Reproduction and developmental toxicity
Pydiflumetofen was neither a reproductive toxin in rats nor a developmental toxin in rats and rabbits. The compound was tested in a battery of in vivoand in vitrogenotoxicity studies. With the exception of a positive after 22 hours of exposure in the absence of S9 in a human lymphocyte clastogenicity assay, all assays were negative.
Public exposure
Both products are intended for use in agriculture and the applicant has not sought approval for home garden use, although the toxicological profile of pydiflumetofen is not inconsistent with the criteria for this use pattern. Public exposure to the product concentrate and in use dilutions is likely to be negligible other than possibly to spray drift moving into public areas. Under normal use scenarios such exposure is likely to be uncommon, short term and infrequent.
Pre-meeting submissions
No public submissions were received.
Summary of ACCS advice to the delegate
The committee recommended that a new Appendix B entry for pydiflumetofen be created as follows:
Appendix B – New Entry
PYDIFLUMETOFEN
Reason for Entry – a, low toxicity
Area of Use – 1.3, fungicide
The committee also recommended an implementation date of 1 February 2018.
Members agreed that the relevant matters under Section 52E(1) of the Therapeutic Goods Act 1989 included: (a) risks and benefits of the use of a substance; (b) the purpose for which a substance is to be used and the and extent of use; (c) the toxicity of a substance; and (d) the dosage, formulation, labelling, packaging and presentation of a substance.

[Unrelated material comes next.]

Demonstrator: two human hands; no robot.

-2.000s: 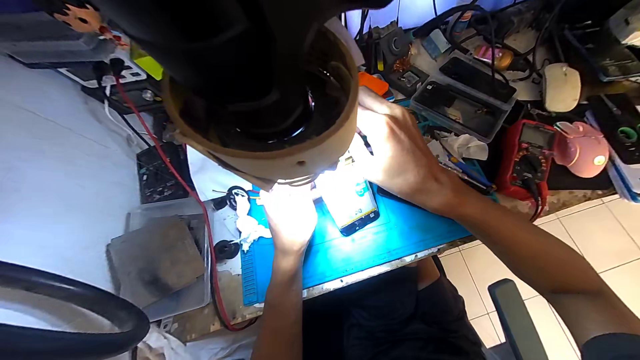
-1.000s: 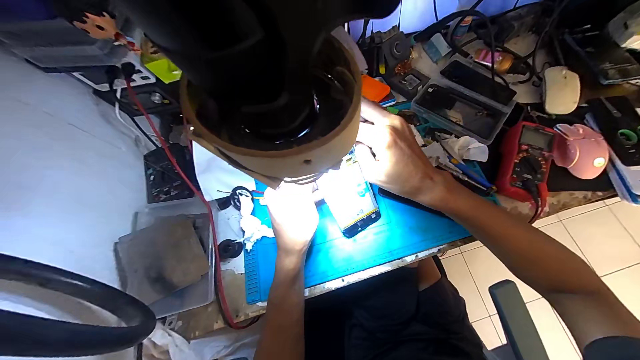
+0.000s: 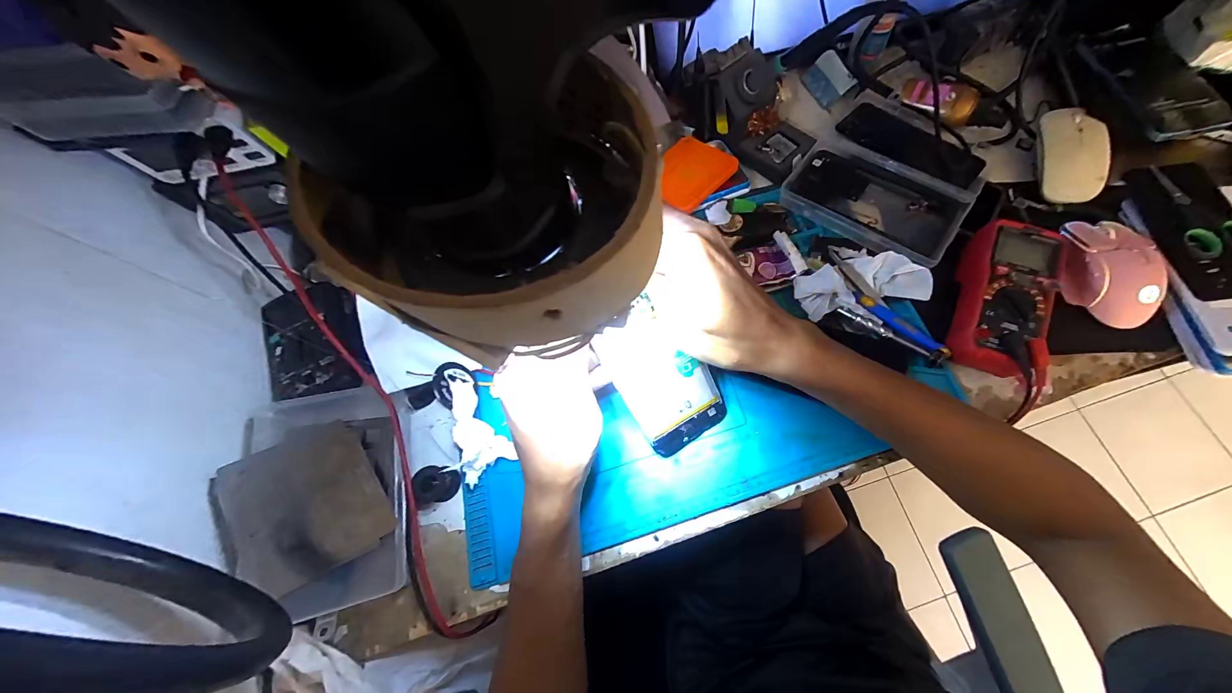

The reasons for the advice were:
- The risks associated with pydiflumetofen are minimal. Pydiflumetofen meets the SPF criteria for Schedule 5 for low acute inhalation toxicity and slight temporary eye irritation. However, it is unscheduled based on its low acute oral and dermal toxicity. Pydiflumetofen has no skin irritation or sensitisation demonstrated.

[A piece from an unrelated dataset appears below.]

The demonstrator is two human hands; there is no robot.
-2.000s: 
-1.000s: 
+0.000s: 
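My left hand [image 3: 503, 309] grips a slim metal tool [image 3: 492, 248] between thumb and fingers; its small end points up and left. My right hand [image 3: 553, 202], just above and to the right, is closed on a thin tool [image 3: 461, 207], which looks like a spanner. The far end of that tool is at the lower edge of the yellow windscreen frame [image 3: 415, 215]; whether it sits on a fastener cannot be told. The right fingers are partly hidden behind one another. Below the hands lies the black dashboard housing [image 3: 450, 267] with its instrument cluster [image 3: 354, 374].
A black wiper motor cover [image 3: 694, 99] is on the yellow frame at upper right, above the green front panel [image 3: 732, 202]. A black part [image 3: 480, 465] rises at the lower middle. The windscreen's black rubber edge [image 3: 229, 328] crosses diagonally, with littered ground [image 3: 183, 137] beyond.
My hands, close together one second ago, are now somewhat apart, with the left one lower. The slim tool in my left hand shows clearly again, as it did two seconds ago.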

- Pydiflumetofen is a fungicide for agricultural use.
- The APVMA is well placed to develop suitable warning statements, safety directions and first aid instructions for the product label of future products containing pydiflumetofen.
Delegate's considerations
- The delegate considered the following regarding this proposal:
- Scheduling proposal
- ACCS advice
- Section 52E of the Therapeutic Goods Act 1989
- Scheduling Policy Framework (SPF 2015)
- Other relevant information
Delegate's interim decision
The delegate's interim decision is to create a new Appendix B entry for pydiflumetofen. The proposed Schedule entry is as follows:
Appendix B – New Entry
PYDIFLUMETOFEN
Reason for Entry – a, low toxicity
Area of Use – 1.3, fungicide
The proposed implementation date is 1 February 2018, as this is the earliest possible implementation date.
The matters under subsection 52E(1) of the Therapeutic Goods Act 1989 considered relevant by the delegate included: (a) the risks and benefits of the use of a substance; (b) the purposes for which a substance is to be used and the extent of use of a substance; (c) the toxicity of a substance; and (d) the dosage, formulation, labelling, packaging and presentation of a substance.

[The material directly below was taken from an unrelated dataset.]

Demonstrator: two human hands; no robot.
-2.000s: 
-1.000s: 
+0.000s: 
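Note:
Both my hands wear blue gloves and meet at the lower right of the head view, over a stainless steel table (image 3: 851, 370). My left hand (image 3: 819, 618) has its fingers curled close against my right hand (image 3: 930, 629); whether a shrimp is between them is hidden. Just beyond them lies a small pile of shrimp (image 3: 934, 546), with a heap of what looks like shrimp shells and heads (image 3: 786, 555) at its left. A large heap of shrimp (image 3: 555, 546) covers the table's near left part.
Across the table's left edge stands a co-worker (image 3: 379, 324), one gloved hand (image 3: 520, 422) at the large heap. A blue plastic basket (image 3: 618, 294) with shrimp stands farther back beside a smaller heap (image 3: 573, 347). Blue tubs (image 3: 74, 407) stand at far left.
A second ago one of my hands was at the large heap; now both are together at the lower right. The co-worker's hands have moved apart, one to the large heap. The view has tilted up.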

The reasons for the interim decision are:
- The risks associated with pydiflumetofen are minimal. Pydiflumetofen meets the SPF criteria for Schedule 5 for low acute inhalation toxicity and slight temporary eye irritation. However, it is unscheduled based on its low acute oral and dermal toxicity. Pydiflumetofen has no skin irritation or sensitisation demonstrated.
- Pydiflumetofen is a fungicide for agricultural use.
- The APVMA is well placed to develop suitable warning statements, safety directions and first aid instructions for the product label of future products containing pydiflumetofen.